On connaît la suite : le 5 juin dernier, la chambre criminelle de la Cour de cassation a rendu un avis remarqué, confirmant de fait notre analyse et invalidant celle du ministre d’alors (réitérée dans une circulaire tout aussi fallacieuse du 13 décembre 2011 après l’arrêt « Achughbabian »).
Etant désormais procureur de Paris, la logique aurait dû vous conduire à donner pour instruction aux officiers de police judiciaire de votre ressort de ne plus placer en garde à vue des étrangers sur le seul soupçon qu’ils seraient en séjour irrégulier ou, à tout le moins, à inviter les magistrats de votre parquet à lever toute garde à vue ainsi décidée.

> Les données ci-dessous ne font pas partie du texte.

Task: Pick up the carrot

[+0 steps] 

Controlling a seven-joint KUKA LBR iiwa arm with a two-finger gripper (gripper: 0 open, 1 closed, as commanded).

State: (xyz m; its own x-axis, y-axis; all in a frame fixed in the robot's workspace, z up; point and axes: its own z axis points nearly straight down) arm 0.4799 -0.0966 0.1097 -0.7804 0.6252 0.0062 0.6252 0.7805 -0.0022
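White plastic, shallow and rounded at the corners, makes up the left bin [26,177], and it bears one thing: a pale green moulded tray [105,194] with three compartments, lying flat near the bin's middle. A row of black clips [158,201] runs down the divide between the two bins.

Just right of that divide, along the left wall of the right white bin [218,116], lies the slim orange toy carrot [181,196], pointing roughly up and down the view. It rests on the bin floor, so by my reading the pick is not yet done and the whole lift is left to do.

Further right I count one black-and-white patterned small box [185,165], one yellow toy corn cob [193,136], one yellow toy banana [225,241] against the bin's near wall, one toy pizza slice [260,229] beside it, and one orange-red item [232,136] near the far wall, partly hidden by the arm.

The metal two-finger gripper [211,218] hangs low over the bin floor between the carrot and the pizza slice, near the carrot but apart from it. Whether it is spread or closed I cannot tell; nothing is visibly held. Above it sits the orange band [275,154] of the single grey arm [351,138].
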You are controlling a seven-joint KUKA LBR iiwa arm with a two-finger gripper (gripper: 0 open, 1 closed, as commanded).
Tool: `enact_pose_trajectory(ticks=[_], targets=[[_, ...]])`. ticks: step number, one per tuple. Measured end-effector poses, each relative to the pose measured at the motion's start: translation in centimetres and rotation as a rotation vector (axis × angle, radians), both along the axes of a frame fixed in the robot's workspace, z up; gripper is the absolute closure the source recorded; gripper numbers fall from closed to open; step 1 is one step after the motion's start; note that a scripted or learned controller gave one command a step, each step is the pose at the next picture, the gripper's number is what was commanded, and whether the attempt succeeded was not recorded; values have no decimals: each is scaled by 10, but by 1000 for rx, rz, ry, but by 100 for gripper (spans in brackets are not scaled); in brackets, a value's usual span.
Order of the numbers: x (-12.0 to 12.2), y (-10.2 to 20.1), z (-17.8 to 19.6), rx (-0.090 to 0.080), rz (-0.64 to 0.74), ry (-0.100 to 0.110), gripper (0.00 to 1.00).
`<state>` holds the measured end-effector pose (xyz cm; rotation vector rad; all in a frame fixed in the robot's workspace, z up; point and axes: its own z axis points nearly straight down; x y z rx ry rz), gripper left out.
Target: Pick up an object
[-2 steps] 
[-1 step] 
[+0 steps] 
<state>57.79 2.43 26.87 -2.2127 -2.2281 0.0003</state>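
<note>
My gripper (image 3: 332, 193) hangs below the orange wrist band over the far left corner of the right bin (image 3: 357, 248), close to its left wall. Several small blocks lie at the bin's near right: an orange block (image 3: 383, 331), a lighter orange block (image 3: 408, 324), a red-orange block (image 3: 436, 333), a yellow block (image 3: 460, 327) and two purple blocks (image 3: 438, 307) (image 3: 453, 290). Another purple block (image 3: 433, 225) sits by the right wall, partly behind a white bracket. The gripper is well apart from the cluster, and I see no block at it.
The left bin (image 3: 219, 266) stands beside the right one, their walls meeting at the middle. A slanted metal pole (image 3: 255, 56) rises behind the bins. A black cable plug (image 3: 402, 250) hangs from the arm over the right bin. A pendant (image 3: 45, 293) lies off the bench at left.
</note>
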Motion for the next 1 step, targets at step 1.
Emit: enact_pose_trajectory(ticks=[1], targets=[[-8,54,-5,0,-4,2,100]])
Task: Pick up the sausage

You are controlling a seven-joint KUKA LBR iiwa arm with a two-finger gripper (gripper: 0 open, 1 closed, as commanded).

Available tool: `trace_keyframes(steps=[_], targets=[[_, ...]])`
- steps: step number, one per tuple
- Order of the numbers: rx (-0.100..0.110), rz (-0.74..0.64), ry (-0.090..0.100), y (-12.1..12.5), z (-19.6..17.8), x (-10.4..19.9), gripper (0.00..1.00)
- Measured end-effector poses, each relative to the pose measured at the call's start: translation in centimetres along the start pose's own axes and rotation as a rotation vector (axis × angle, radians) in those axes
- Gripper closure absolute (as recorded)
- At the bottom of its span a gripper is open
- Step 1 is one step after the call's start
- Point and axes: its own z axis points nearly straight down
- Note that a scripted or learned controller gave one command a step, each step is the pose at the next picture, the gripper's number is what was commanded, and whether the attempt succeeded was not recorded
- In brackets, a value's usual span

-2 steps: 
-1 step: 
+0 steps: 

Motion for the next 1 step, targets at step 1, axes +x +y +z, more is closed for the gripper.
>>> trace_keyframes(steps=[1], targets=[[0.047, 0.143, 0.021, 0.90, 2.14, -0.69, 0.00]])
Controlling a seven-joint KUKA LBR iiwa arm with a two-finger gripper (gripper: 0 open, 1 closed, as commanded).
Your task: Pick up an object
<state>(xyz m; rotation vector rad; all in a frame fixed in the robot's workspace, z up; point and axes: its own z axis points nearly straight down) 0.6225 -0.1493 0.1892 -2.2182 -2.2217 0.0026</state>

Las, il n’en fut rien. Vous avez préféré – au cours d’une réunion organisée en fin de semaine dernière avec les chefs des sections du parquet de Paris – indiquer aux magistrats placés sous votre autorité qu’il était urgent de ne rien changer, c’est-à-dire de ne pas mettre fin à de telles gardes à vue, pourtant contraires au droit...

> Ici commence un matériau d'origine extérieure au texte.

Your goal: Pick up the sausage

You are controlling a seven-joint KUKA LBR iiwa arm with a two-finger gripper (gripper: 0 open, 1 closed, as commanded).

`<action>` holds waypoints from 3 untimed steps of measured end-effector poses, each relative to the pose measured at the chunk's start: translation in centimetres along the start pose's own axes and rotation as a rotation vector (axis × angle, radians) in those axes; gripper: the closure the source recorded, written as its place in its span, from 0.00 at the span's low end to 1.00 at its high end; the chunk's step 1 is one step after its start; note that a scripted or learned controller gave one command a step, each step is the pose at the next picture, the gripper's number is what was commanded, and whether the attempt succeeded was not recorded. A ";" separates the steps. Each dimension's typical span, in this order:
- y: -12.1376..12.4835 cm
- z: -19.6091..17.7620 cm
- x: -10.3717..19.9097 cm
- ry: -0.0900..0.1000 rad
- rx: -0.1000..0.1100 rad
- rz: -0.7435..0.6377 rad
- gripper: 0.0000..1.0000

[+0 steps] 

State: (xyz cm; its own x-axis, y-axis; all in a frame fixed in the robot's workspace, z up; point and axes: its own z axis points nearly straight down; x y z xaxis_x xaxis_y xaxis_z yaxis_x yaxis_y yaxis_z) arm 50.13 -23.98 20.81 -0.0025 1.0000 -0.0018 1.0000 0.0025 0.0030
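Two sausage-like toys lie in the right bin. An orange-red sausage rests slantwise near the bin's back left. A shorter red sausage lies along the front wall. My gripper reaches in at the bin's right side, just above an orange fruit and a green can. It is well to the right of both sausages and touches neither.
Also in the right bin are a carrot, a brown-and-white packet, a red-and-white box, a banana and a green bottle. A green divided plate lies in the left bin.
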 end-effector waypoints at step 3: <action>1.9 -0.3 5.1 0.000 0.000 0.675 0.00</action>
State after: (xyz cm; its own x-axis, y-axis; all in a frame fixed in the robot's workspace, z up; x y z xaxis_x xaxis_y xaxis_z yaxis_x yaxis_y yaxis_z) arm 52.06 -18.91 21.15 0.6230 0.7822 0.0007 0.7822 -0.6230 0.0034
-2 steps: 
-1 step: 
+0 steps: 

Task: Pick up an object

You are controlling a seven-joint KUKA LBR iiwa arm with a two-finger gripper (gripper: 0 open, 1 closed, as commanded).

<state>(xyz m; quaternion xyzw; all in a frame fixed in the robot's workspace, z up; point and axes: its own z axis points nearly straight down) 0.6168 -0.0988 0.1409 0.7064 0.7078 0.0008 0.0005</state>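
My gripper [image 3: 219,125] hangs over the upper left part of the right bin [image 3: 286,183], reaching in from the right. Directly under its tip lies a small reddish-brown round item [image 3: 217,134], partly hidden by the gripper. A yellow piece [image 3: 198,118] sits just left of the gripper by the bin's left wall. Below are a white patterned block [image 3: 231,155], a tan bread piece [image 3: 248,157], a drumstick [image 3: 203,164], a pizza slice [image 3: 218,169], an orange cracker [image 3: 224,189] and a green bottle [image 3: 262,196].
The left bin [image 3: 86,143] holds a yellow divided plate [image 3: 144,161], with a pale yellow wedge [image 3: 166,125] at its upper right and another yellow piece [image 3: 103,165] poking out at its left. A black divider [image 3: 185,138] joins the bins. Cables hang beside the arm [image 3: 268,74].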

Cette position partisane en dit long sur la conception que vous nourrissez de votre rôle à la tête du plus important parquet de France : vous avez manifestement choisi de perpétuer sur le terrain judiciaire les errements auxquels vous avez été associé sur le terrain politique.
Vous nous rétorquerez sans doute qu’aucune circulaire n’a été diffusée à ce jour par la Chancellerie sur ce sujet ; permettez-nous de vous rappeler que la sauvegarde des libertés individuelles, qui constitue le coeur de votre mission de magistrat, n’a pas besoin de circulaires...
Dans les jours qui viennent, selon toute vraisemblance, des étrangers seront expulsés après avoir fait l’objet de gardes à vue nulles « grâce » à vos instructions ; d’autres, qui n’auront pas pu être expulsés avant d’avoir rencontré un juge, verront sans doute leurs procédures annulées. Chacun pourra alors mesurer la portée de l’appréciation formulée à votre égard par Michel Mercier pour justifier votre nomination à ce poste : vous êtes, décidément, un « bon professionnel ».
Nous vous prions d’agréer, Monsieur le procureur, l’expression de nos salutations distinguées.